_ACTIVITY_: Below is a listing from which only part is wanted; return exactly the lines from the one with "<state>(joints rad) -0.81" up to and including the one with "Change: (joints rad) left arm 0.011".

Start of DATA LISTING

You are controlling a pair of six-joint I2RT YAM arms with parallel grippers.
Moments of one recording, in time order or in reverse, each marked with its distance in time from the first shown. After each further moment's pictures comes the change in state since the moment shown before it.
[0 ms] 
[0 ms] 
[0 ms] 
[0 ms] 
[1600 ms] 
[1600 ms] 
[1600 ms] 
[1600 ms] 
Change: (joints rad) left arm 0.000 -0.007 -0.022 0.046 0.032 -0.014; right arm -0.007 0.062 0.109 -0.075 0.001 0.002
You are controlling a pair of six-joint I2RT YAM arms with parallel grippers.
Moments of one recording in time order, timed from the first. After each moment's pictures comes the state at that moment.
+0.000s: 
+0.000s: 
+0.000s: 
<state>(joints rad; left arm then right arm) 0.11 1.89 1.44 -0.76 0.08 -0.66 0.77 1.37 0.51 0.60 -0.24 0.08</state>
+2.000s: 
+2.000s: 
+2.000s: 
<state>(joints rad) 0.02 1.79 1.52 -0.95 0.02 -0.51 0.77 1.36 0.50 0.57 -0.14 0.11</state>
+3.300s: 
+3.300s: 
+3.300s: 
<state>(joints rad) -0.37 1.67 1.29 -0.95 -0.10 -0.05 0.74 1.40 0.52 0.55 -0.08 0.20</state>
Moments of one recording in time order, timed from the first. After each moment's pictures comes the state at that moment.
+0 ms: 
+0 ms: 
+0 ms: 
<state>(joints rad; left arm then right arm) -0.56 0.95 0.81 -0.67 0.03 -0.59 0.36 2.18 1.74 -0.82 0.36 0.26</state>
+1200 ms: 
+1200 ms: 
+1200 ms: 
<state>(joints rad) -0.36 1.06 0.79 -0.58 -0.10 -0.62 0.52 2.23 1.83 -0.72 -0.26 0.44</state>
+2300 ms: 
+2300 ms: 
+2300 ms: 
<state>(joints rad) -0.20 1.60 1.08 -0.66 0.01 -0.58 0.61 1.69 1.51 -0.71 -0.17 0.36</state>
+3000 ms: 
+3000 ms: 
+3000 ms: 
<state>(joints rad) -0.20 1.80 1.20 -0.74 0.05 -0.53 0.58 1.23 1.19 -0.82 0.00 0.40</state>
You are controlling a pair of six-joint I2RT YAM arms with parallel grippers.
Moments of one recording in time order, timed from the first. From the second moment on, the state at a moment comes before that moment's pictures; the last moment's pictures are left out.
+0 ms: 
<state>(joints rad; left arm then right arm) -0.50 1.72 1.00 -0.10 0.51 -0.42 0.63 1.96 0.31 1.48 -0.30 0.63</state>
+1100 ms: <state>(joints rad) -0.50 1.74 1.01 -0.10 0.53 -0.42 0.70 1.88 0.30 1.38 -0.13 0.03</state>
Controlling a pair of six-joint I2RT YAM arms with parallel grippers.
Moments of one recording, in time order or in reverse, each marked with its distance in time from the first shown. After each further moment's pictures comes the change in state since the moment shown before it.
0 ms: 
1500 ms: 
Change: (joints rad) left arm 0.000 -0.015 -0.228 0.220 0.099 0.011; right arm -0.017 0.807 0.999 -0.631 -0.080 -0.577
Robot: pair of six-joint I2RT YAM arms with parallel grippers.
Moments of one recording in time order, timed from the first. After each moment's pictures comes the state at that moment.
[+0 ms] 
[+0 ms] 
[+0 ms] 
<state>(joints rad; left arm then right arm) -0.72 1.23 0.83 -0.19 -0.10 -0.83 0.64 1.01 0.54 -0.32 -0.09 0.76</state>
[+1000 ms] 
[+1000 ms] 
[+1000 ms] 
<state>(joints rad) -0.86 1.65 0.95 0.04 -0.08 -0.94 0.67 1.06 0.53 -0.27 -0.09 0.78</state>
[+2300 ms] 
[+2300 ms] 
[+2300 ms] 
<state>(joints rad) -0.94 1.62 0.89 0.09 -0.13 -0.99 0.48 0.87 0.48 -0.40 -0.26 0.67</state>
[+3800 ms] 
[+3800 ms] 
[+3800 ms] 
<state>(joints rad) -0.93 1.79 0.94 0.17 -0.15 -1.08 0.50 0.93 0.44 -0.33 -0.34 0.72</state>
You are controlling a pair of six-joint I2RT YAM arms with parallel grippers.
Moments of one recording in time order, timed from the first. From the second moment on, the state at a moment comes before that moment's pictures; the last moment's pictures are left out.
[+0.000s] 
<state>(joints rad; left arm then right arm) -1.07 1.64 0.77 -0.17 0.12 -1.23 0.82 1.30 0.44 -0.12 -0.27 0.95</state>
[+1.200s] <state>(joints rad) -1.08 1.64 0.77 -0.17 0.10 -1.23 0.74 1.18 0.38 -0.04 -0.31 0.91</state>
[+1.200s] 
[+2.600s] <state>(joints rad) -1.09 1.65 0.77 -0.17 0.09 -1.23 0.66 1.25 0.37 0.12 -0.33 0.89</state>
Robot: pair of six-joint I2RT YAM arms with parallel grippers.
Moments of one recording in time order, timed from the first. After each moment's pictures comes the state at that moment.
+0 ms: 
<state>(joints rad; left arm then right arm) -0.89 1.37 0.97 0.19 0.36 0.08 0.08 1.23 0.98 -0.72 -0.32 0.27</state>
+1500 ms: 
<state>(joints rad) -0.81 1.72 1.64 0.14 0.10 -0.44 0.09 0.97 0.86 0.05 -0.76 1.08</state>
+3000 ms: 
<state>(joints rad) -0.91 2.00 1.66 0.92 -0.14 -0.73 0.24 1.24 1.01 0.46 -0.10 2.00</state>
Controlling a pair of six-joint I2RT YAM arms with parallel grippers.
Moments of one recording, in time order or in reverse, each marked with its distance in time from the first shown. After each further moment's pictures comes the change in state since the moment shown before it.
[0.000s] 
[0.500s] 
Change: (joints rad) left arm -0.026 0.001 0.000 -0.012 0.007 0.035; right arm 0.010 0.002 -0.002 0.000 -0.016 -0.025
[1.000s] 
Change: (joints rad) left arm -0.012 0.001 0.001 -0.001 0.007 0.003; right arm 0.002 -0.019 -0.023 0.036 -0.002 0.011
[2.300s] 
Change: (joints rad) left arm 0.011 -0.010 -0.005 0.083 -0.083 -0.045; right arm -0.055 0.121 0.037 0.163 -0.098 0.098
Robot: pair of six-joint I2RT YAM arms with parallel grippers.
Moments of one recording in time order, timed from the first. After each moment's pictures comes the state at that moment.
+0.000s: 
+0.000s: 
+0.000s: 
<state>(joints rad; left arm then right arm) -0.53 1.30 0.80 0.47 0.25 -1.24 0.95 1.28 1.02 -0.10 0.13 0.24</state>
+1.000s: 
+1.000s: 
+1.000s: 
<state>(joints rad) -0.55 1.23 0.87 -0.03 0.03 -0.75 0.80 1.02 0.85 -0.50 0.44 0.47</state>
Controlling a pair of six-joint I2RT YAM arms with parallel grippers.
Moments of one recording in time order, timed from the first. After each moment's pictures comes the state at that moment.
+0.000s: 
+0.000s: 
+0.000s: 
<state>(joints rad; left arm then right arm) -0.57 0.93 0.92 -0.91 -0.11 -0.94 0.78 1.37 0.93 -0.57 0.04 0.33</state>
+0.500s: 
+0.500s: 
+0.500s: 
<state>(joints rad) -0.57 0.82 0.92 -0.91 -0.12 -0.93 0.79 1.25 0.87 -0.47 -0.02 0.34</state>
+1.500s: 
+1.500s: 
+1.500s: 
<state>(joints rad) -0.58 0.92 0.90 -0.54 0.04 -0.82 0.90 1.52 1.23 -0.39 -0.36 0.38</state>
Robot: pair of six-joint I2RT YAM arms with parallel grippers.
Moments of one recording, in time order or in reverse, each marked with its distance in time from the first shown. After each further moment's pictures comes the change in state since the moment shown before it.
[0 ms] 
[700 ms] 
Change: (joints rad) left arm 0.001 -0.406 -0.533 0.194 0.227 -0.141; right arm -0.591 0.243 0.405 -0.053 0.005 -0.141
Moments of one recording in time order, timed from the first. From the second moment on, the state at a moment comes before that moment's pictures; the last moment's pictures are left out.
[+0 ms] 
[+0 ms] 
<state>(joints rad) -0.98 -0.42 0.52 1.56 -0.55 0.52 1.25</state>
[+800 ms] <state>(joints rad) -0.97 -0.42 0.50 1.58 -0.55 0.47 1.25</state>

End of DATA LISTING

_SOLUTION TO THE EXERCISE_:
<state>(joints rad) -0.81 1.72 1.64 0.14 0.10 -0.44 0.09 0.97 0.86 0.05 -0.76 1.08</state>
+3000 ms: 
<state>(joints rad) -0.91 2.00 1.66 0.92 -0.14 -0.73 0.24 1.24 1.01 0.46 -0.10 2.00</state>
Controlling a pair of six-joint I2RT YAM arms with parallel grippers.
Moments of one recording, in time order or in reverse, each marked with its distance in time from the first shown. After each further moment's pictures comes the change in state since the moment shown before it.
[0.000s] 
[0.500s] 
Change: (joints rad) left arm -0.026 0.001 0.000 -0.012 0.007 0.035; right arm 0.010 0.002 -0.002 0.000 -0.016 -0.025
[1.000s] 
Change: (joints rad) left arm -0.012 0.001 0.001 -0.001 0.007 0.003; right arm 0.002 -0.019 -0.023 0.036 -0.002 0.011
[2.300s] 
Change: (joints rad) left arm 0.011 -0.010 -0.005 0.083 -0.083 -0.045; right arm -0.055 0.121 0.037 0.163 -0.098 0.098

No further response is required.